Olympus has obtained 510(k) approval from the US Food and Drug Administration for its Narrow Band Imaging (NBI), a patented endoscopic light technology that enables effective targeting of biopsies without the use of dyes or drugs.
According to the company, NBI allows effective targeting of biopsies not seen under white light and improved visualization of tumor boundaries in Non-Muscle-Invasive Bladder Cancer (NMIBC) patients.
NBI uses only blue and green, unlike white light that uses all colors in the spectrum, and it enhances visibility of vascular structures on the mucosal surface.
Olympus Corporation of the Americas’ Medical Systems Group sales, marketing and shared services executive vice-president Richard Reynolds said: "We are excited to offer NBI to the urologic community and share this new development with primary care physicians who can refer patients to urologists using NBI.
"We believe that NBI has the potential to revolutionize how bladder cancer is detected and treated, helping our customers meet the triple aim of healthcare reform by improving quality of care, decreasing costs and enhancing patient satisfaction."
Olympus noted that NBI can be used for NMIBC in the office or clinic for cystoscopy (diagnosis) and in the OR or ambulatory surgical center for resection (tumor removal or Transurethral Resection of Bladder Tumor [TURBT]).

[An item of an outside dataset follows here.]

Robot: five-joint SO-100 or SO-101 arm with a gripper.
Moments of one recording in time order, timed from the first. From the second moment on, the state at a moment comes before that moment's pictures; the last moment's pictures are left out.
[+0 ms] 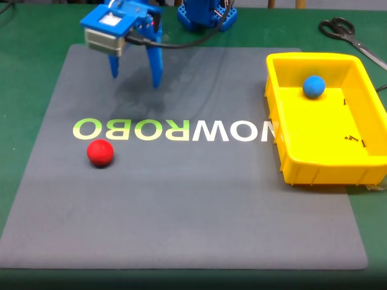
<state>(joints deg) 27.9 94.0 104.0 43.2 -95.5</state>
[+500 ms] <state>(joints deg) 29.2 66.5 75.2 43.8 -95.6</state>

NBI has clinical applications throughout the anatomy including gastroenterology, pulmonary and rhinolaryngology (ENT), in addition to urology.
The company has received FDA approval for the screening and surveillance of Barrett’s esophagus, and is currently exploring other claims for NBI both in gynecology and general surgery.
Image: NBI has visualized NMIBC lesions in an additional 17% of patients, as compared to white light. Photo: courtesy of PRNewswire/ Olympus.